Brisby scowled. “Pay, you aren't working for me to tell me I can't do things.”

“Yes, sir.”

“You're here to tell me how I can do what I'm going to do anyhow. So start digging through your books and find out how. Legally. And free.”

“Aye aye, sir.”

Brisby did not go right to work. He was fuming -- some day they would get the service so fouled up in red tape they'd never get a ship off the ground. He bet that the Old Man had gone into the Exotic Corps with a feeling of relief -- “X” Corps agents didn't have red tape; one of 'em finds it necessary to spend money, he just did so, ten credits or ten million. That was how to operate -- pick your men, then trust them. No regular reports, no forms, no nothing -- just do what needs to be done.

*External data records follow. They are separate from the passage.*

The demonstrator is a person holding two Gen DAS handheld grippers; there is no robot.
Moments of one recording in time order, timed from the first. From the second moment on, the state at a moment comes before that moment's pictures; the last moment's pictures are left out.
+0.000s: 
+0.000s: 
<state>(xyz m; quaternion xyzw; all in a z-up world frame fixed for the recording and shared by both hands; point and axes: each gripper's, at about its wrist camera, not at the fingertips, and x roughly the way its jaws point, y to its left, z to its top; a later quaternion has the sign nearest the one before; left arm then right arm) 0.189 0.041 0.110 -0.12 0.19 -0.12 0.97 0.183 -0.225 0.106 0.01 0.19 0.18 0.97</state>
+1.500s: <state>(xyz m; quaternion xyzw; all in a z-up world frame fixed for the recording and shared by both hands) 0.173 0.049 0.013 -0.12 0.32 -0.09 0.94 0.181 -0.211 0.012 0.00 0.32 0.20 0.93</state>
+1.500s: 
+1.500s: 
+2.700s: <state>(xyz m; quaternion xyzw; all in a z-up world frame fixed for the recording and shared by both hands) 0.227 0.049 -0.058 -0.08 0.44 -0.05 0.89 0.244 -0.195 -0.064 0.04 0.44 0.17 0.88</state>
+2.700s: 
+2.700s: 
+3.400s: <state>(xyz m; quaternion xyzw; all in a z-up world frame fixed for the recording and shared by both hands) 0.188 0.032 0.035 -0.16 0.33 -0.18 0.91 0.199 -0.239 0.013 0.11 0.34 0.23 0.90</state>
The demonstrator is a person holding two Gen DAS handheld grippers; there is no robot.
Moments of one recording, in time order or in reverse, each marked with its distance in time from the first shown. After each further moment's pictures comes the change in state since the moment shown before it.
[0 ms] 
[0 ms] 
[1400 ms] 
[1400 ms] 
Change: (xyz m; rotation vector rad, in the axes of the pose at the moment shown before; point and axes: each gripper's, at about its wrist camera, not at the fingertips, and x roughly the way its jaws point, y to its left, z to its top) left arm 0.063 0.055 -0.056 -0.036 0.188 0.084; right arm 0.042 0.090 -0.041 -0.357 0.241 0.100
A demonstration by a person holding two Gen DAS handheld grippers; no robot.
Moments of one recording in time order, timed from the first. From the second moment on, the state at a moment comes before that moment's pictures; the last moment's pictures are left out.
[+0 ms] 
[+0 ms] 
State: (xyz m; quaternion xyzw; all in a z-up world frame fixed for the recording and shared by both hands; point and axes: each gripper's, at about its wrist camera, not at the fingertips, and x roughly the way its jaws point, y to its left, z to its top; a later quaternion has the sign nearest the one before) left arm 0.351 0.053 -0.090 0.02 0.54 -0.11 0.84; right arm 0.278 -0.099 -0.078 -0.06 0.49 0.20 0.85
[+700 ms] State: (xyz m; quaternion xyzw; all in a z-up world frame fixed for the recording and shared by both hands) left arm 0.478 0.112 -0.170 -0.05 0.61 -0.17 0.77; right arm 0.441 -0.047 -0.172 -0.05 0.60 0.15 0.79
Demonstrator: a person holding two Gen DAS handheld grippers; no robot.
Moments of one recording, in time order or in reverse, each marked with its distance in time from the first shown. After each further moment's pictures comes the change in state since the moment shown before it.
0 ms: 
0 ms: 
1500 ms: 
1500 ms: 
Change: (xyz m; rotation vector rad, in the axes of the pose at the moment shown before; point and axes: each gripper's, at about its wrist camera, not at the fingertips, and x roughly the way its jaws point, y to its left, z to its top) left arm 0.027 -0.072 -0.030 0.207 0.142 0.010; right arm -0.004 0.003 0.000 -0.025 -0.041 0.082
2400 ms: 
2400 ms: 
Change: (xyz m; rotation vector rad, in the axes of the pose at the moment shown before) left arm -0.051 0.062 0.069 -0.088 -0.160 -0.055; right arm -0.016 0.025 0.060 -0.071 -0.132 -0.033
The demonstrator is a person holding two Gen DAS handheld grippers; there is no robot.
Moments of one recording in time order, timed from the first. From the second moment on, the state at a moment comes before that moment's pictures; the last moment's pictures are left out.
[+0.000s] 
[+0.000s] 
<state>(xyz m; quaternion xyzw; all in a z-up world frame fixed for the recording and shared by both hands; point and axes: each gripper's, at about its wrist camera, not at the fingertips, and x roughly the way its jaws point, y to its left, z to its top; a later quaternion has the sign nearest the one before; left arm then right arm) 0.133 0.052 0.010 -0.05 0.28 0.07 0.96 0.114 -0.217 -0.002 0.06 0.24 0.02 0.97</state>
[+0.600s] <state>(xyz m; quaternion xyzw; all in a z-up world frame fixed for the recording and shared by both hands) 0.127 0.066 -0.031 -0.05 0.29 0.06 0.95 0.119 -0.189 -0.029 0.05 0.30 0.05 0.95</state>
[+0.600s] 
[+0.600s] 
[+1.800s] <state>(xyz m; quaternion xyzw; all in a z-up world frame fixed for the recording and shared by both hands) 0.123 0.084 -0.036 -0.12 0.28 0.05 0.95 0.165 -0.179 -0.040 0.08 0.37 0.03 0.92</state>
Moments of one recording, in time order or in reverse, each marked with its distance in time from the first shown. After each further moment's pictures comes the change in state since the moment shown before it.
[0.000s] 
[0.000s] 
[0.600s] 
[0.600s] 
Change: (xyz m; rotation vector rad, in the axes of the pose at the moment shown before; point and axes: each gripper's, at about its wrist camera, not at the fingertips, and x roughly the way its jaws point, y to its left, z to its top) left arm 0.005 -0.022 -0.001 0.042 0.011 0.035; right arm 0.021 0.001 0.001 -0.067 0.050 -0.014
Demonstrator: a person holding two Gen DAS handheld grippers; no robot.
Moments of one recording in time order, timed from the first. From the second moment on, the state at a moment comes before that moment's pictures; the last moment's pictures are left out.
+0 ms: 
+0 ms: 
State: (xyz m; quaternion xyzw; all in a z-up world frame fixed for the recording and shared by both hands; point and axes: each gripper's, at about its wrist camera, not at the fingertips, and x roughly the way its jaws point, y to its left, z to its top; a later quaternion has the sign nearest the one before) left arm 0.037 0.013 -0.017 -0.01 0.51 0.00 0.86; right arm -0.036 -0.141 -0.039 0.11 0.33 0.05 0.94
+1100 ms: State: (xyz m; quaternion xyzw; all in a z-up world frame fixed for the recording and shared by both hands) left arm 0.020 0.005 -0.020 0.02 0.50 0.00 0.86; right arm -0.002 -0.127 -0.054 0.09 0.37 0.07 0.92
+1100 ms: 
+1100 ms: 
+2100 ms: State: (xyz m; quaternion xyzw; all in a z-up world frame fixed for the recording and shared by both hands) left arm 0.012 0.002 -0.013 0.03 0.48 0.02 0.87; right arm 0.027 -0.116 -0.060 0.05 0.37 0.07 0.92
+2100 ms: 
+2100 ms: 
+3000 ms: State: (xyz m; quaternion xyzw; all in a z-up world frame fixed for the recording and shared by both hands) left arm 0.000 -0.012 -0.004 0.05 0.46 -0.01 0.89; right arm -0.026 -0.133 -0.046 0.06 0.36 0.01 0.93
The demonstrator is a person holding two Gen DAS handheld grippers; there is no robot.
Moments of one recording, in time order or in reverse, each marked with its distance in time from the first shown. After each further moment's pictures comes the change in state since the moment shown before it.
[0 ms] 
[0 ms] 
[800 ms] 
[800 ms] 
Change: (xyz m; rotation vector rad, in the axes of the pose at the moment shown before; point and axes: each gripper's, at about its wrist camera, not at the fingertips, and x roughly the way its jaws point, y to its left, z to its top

Whereupon he picked up the ship's quarterly fuel and engineering report. He put it down, reached for a message form, wrote a follow-up on Baslim's report, informing Exotic Bureau that the unclassified courier who had delivered report was still in jurisdiction of signer and in signer's opinion additional data could be had if signer were authorized to discuss report with courier at discretion.

He decided not to turn it over to the code and cipher group; he opened his safe and set about coding it He had just finished when the Paymaster knocked. Brisby looked up. “So you found the paragraph.”

“Perhaps, Skipper, I've been talking with the Executive Officer.”

“Shoot”

“I see we have subject person aboard.”

“Now don't tell me I need a charge for that!”

“Not at all, Skipper. I'll absorb his ration in the rush. You keep him aboard forever and I won't notice. Things don't get awkward until they get on the books. But how long do you expect to keep him? It must be more than a day or two, or you wouldn't want an identity search.”

The Commanding Officer frowned. “It may be quite a while. First I've got to find out who he is, where he's from. Then, if we're going that way, I intend to give him an unlogged lift. If we aren't -- well, I'll pass him along to a ship that is. Too complicated to explain, Pay -- but necessary.”